LG Electronics 84-inch 4K 3D Flat Panel

Most companies place strict embargoes on any announcements they plan to make at CES, but LG is bucking this trend—and its news is huge. Not only is LG Display showing a 55-inch OLED flat panel (which I wrote about earlier this week), but LG Electronics is introducing an 84-inch "ultra-definition" LED-backlit LCD TV with a resolution of 3840x2160, providing four times as many pixels as a 1920x1080 display. And since LG uses passive-polarized glasses for 3D, each eye sees all 1080 lines of vertical resolution available on 3D Blu-rays. (I don't yet know what the TV does with all the extra horizontal resolution, but you can be sure I'll ask.)

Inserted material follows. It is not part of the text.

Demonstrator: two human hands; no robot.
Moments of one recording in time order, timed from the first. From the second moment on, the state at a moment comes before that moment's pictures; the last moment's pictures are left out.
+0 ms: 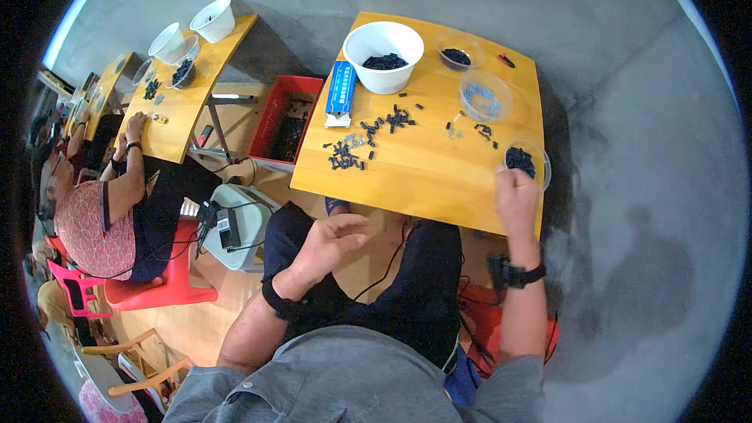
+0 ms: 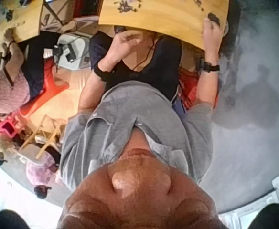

Also interesting is something LG calls its Magic Remote navigation system, which lets you control the TV with a wheel, hand gestures, and voice recognition, no doubt inspired by Siri on Apple's iPhone 4S. Of course, it will also offer Smart TV functionality with over 1200 apps and access to a wide variety of content services, including 3D Zone for 3D movies.

COMMENTS
JustinGN's picture

That's something that's always bugged me slightly, but I think I know how they'll use it - doubling the lines in either direction. It'll simply double the Horizontal resolution of the picture by duplicating each pixel to the left. For vertical, since the lines will swap between even/odd anyway for 3D effects, that'll automatically generate a line doubling effect (duplicating each pixel downward) if the refresh rate for 3D is high enough (I'd shoot for 240Hz if I were LG, 120Hz for each eye, using a 2:2 pulldown from the original 60Hz 3D source material for each eye). It also means scaling to 4K can be done quickly and cheaply on the set itself, since a simple 2:2 line doubling is something even an old cell phone could do, though the results will be about as pleasing as original upscaling DVD players were (think jagged edges, aliasing artifacts and the like at large screen sizes).

It's a good trick, and probably the best way to do 3D on flat panels - the benefits of passive glasses, with the resolution benefits of active shutter glasses. Everybody wins!